* [PROBLEM STATEMENT] Set down each line of the listing below exactly as it is written.

* [DATASET CONTENT]

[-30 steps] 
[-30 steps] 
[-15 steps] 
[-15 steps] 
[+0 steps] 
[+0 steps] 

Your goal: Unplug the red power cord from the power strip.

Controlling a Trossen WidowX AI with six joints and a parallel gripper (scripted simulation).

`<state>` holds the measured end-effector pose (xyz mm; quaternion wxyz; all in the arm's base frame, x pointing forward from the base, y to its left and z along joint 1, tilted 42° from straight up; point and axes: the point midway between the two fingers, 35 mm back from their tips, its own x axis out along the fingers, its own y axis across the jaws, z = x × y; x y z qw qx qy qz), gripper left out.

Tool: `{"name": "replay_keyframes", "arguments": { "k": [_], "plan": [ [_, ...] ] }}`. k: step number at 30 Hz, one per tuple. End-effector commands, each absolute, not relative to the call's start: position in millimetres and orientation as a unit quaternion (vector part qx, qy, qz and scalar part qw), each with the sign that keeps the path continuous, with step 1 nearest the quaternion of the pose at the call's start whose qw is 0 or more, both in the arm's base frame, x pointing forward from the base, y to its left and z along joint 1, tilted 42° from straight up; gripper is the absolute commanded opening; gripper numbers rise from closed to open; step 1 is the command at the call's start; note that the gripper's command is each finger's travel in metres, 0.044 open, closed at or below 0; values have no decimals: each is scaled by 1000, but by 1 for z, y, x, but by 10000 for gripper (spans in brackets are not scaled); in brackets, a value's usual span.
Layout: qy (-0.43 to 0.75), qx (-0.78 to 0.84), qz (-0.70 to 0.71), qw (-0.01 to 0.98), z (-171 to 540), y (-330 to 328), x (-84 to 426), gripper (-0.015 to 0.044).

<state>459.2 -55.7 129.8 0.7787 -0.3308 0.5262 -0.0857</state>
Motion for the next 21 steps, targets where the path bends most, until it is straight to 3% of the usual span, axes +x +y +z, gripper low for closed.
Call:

* [RESPONSE BELOW]
[-30 steps] 
[-30 steps] 
[-15 steps] 
[-15 steps] 
[+0 steps] 
[+0 steps] 

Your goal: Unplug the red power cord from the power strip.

Controlling a Trossen WidowX AI with six joints and a parallel gripper (scripted simulation).

`<state>` holds the measured end-effector pose (xyz mm; quaternion wxyz; all in the arm's base frame, x pointing forward from the base, y to its left and z along joint 1, tilted 42° from straight up; point and axes: the point midway between the two fingers, 35 mm back from their tips, its own x axis out along the fingers, its own y axis across the jaws, z = x × y; x y z qw qx qy qz), gripper left out.

Tool: `{"name": "replay_keyframes", "arguments": { "k": [_], "plan": [ [_, ...] ] }}`. k: step number at 30 Hz, one per tuple. End-effector commands, each absolute, not relative to the call's start: position in millimetres and orientation as a unit quaternion (vector part qx, qy, qz and scalar part qw), each with the sign that keeps the path continuous, with step 1 nearest the quaternion of the pose at the call's start whose qw is 0 or more, both in the arm's base frame, x pointing forward from the base, y to its left and z along joint 1, tilted 42° from straight up; gripper is the absolute commanded opening; gripper numbers rise from closed to open; step 1 is the command at the call's start; note that the gripper's command is each finger's travel in metres, 0.044 open, closed at or below 0; values have no decimals: each is scaled by 1000, but by 1 for z, y, x, but by 10000 for gripper (spans in brackets are not scaled); in brackets, a value's usual span.
Layout: qy (-0.43 to 0.75), qx (-0.78 to 0.84), qz (-0.70 to 0.71), qw (-0.01 to 0.98), z (-171 to 540), y (-330 to 328), x (-84 to 426), gripper (-0.015 to 0.044).

<state>459.2 -55.7 129.8 0.7787 -0.3308 0.5262 -0.0857</state>
Motion for the next 21 steps, targets where the path bends most, until it is straight to 3% of the usual span, axes +x +y +z, gripper low for closed.
Call:

The requested output has been produced.